Ci sono sei immagini di Biancavilla nel volume fotografico di Armando Rotoletti, “Sicilia”, appena edito da Silvana Editoriale. Scatti che ritraggono l’umanità locale seduta nei circoli ricreativi con tutto il sotteso di umori, gesti, mezzeparole. L’opera, che reca la nota critica di Tomaso Montanari e i testi per le immagini di Placido Antonio Sangiorgio, restituisce una visione dell’Isola-mondo nei suoi fasti e nelle sue tragedie, nelle speranze e nel sudore, nell’esplosione della giovinezza e nel resiliente gattopardismo. Ci sono, tra gli altri, i ritratti (categoria per la quale Rotoletti è maestro) di Bufalino e Consolo, e quelli di tanti volti anonimi nelle cui rughe e nei ghigni si disegna l’amara allegoria di una terra che trascina il suo giogo.
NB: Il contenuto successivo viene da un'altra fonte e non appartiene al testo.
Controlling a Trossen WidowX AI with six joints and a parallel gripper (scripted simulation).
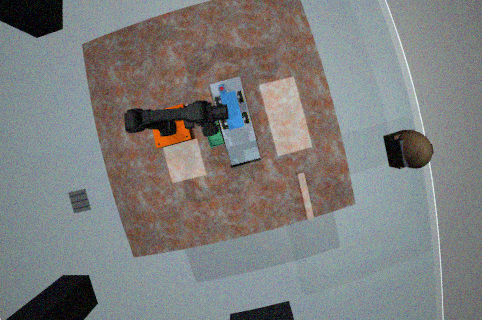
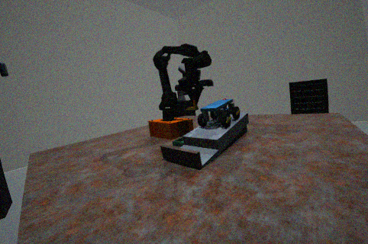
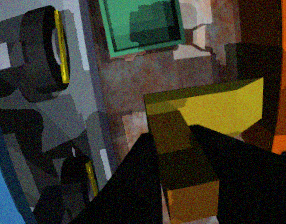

Ma quello di Armando Rotoletti con Biancavilla è un legame ormai consolidato. Amico di Salvatore Benina a Londra, fin dagli anni ’80, quando ha iniziato la sua attività di fotogiornalista, è da una suggestione di Coco che ha tratto l’ispirazione per un progetto sui Circoli di conversazione a Biancavilla, da cui l’omonimo volume del 2012.
«È impagabile il colpo d’occhio sull’intera via Vittorio Emanuele – afferma l’artista – dove centinaia di sedie allineate sul marciapiede ospitano decine e decine di anziani e non, intenti alla chiacchiera, all’osservazione e al… commento: piccolo risarcimento dei decenni passati chini sui campi con le vanghe in mano». E prosegue: «L’immagine di questo versante si riflette nei volti dei contadini che affollano i Circoli, con la loro pelle estremamente secca, nei nodi e nelle deformazioni delle loro mani, e nei loro sguardi, per lo più spenti e impauriti».
Un sentimento di passione
Chiediamo inoltre a Rotoletti di dirci qualcosa sui destinatari di tali opere: «Esistono diversi tipi di pubblico che acquista libri fotografici. Per quanto riguarda il mio, si tratta di un pubblico molto attento e culturalmente preparato, che apprezza il grande lavoro di ricerca, durato trent’anni. Ma sono consapevole del fatto che, essendo le fotografie legate a momenti specifici e irripetibili nel tempo, può talvolta risultare “fuori dal tempo”».
«Il mio augurio, per usare le parole di Roland Barthes, è che – prosegue Rotoletti – ogni fruitore possa trovare il proprio ‘punctum’, cioè quel volto, quell’albero, quel paesaggio, o altro elemento che evocherà in lui un sentimento di passione. Non a caso il rapporto tra immagine e testo è assolutamente complesso, tanto che per i testi che accompagnano le immagini di questo libro ho deciso di affidarmi a Placido Antonio Sangiorgio, che è riuscito non solo a descrivere perfettamente le fotografie, ma anche a conferire loro una speciale forza poetica, arricchita da numerosi rimandi letterari».
Le opere fotografiche presenti nel volume saranno esposte dal 7 maggio prossimo presso il Duomo antico – cittadella fortificata di Milazzo. All’inaugurazione interverrà Claudio Fava.